## [Task]
In your copy, the records appear word for word and the pictures do not appear at all.

◇ ◇ ◇ ◇ ◇

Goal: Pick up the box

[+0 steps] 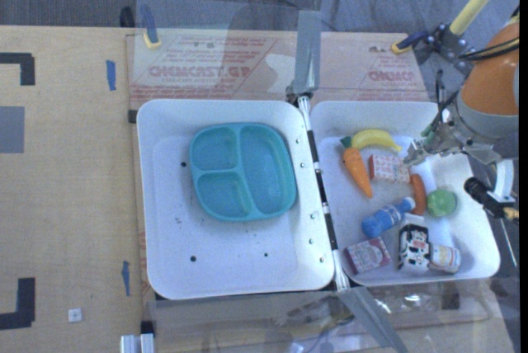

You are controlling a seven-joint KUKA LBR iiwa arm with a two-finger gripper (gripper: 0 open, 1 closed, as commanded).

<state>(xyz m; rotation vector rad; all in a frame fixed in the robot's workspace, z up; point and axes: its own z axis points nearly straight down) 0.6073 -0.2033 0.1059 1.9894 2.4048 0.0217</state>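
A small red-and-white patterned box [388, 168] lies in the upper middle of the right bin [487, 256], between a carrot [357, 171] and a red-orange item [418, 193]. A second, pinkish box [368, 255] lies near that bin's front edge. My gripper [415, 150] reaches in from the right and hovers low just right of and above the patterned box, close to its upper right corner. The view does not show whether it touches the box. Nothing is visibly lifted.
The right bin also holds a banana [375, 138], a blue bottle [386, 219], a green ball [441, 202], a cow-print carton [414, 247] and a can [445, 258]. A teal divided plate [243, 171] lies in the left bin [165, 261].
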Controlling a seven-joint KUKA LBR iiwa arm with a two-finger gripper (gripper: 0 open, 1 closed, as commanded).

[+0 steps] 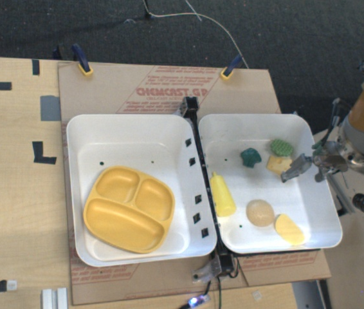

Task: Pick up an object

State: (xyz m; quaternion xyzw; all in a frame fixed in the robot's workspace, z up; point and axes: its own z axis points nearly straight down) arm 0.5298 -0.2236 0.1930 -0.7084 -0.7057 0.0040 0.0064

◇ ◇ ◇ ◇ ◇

## [Exercise result]
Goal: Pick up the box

[+0 steps] 

You are controlling a seven-joint KUKA LBR iiwa arm with a two-finger gripper (gripper: 0 open, 1 closed, as commanded).

<state>(xyz m; rotation vector rad; all in a frame fixed in the robot's workspace, z up; point and axes: its own z axis points nearly straight down) 0.6073 -0.2033 0.1059 1.9894 2.4048 0.0217</state>
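A small red-and-white patterned box [388, 168] lies in the upper middle of the right bin [487, 256], between a carrot [357, 171] and a red-orange item [418, 193]. A second, pinkish box [368, 255] lies near that bin's front edge. My gripper [415, 150] reaches in from the right and hovers low just right of and above the patterned box, close to its upper right corner. The view does not show whether it touches the box. Nothing is visibly lifted.
The right bin also holds a banana [375, 138], a blue bottle [386, 219], a green ball [441, 202], a cow-print carton [414, 247] and a can [445, 258]. A teal divided plate [243, 171] lies in the left bin [165, 261].
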Controlling a seven-joint KUKA LBR iiwa arm with a two-finger gripper (gripper: 0 open, 1 closed, as commanded).

[+0 steps] 

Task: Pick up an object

State: (xyz m; quaternion xyzw; all in a frame fixed in the robot's workspace, z up; point and axes: its own z axis points nearly straight down) arm 0.5298 -0.2236 0.1930 -0.7084 -0.7057 0.0040 0.0064

This exercise has nothing further to it.